Due to high load and out of memory errors on both Beanstalk queueing servers in the timeframe from 17:17 - 18:12 Europe Berlin time we have suffered our longest outage in the last few years.
Unfortunately the Beanstalk servers got to their memory limit, so that no monitoring, profilng and exception tracking data could be stored from 17:30 to 18:12 and monitoring data collected during that time frame on your applications could not be stored in Tideways. You will see gaps in the graphs of these time frames. We are terribly sorry for this outage, its impact and duration on your ability to investigate performance problems during in this almost 60 minute period.
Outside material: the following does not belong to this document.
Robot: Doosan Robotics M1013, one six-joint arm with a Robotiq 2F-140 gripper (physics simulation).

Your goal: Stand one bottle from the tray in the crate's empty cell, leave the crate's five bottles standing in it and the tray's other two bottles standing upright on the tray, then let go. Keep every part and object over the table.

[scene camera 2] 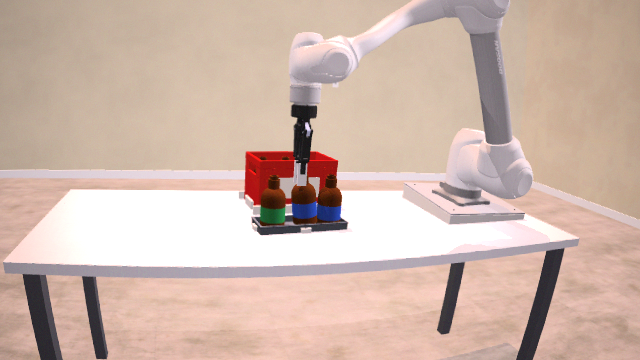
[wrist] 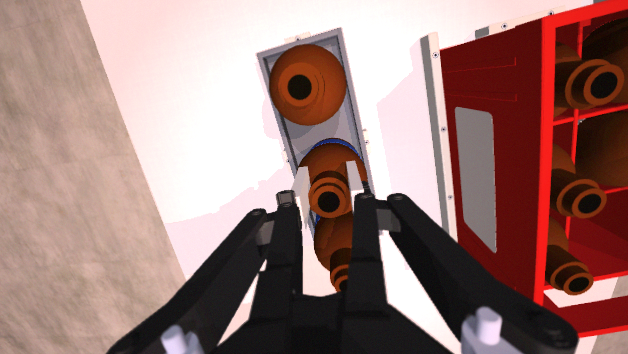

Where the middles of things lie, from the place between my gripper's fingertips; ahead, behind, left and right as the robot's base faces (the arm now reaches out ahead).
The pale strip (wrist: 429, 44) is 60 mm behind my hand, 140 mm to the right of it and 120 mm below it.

Over the next days and weeks we will analyse and learn from this outage and work on a solution that avoids these problems with our queuing and data ingestion servers in the future.
17:30 alerting went off
Edit 17:52: We found the problem, our Beanstalk queue servers were under high load from a monitoring process that was clocking the CPUs. This happened two both queue servers at the same time and as such no one could act as a fallback. It looks like Tideways was not able to accept data reliably from 17:17 until around 17:50. We are investigating further.
Edit 18:05 After disabling the monitoring service our queue services are not coming back up and we are investigating why.
Edit 18:15 Under load due to the monitoring plugin running rampage our queue servers ingested jobs until they reached the machines memory limit. We are using Beanstalk, which is an in memory database, backed by a log file. Restarting the service immediately lead to the out of memory killer to stop the process again. We have temporarily increased the RAM of both queues massively now to process the pending data and seeing a quick recovery.
Edit 18:26 Everything is processing again. We have a large backlog so expect some time until the current data is being displayed. We will make a more thorough analysis now and update this page when we know more information.
Edit 18:36 We estimate everything will be up to date again in 15-25 minutes.